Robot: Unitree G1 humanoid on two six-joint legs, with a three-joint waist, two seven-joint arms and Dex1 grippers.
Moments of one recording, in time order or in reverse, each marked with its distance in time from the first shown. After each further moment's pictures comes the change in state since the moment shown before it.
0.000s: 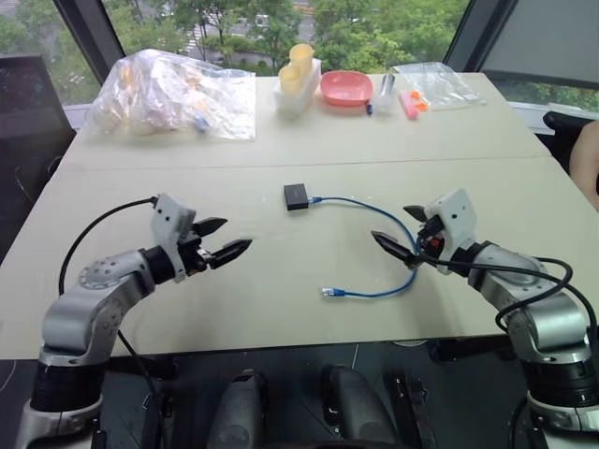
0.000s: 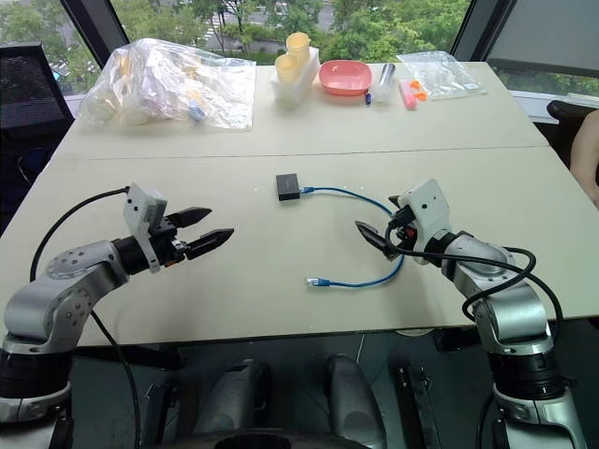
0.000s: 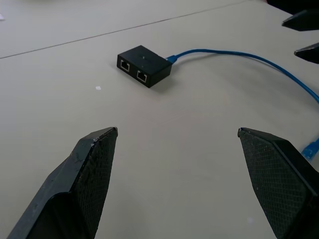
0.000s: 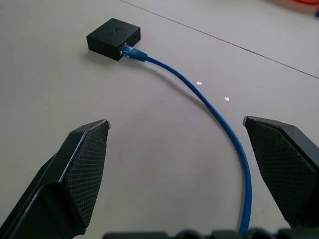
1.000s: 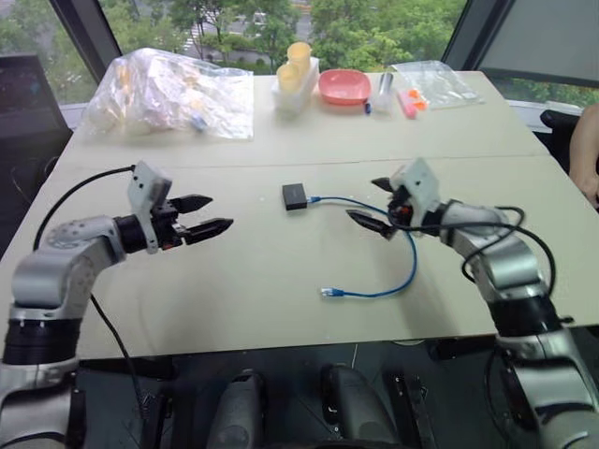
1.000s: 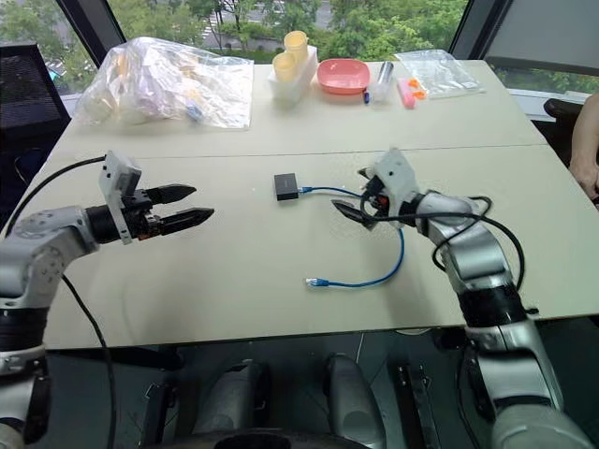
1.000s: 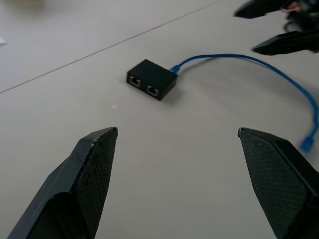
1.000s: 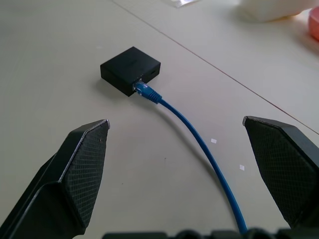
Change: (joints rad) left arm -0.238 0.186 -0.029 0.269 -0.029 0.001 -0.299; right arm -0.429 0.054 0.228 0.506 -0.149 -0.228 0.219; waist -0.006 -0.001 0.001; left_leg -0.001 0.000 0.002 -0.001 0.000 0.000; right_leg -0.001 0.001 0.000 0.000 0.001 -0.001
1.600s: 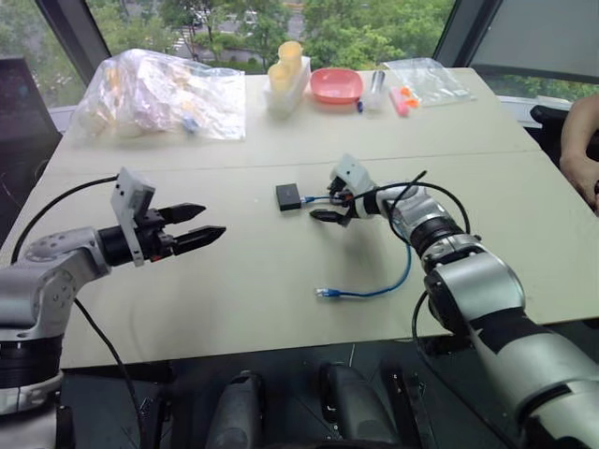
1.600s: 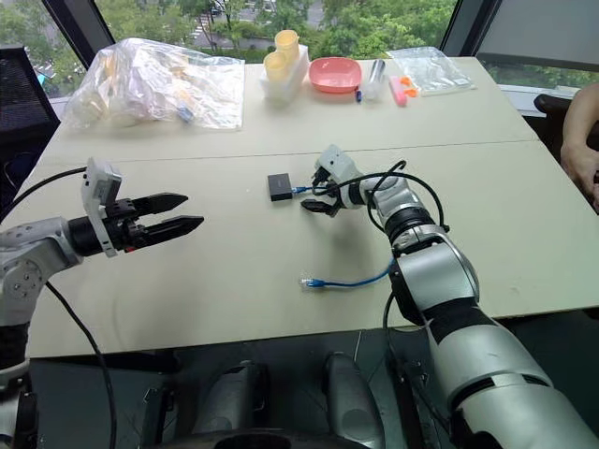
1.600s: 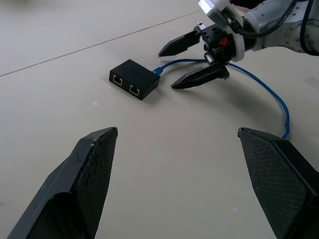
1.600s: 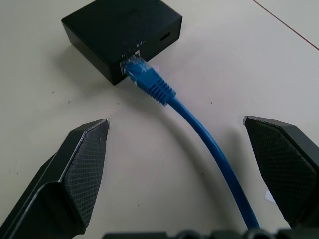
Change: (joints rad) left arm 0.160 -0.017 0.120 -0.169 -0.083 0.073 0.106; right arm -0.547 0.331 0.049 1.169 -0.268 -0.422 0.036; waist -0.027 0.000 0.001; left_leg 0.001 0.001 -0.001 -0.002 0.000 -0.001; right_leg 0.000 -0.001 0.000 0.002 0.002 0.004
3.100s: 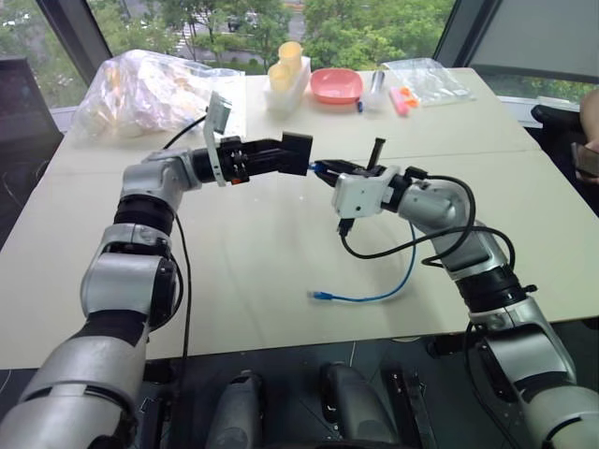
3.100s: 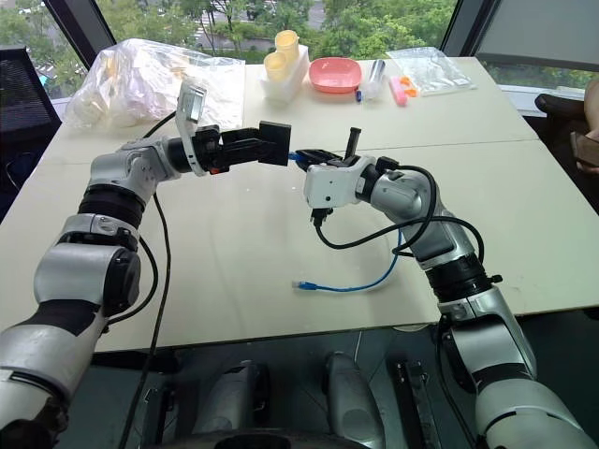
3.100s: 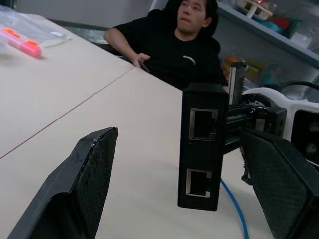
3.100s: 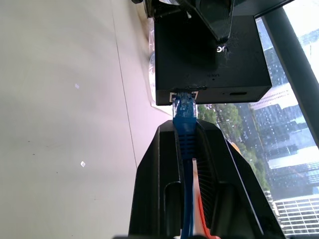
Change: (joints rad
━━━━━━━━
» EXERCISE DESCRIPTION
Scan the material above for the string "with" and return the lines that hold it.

» THE COMPLETED TASK
Robot: Unitree G1 humanoid on two six-joint legs, with a three-joint waist, two seven-joint arms and Dex1 grippers.
Moments of one recording, in time order or in reverse, each marked with its distance in time from the first shown. After each further moment's pictures comes the change in state since the moment shown before it.

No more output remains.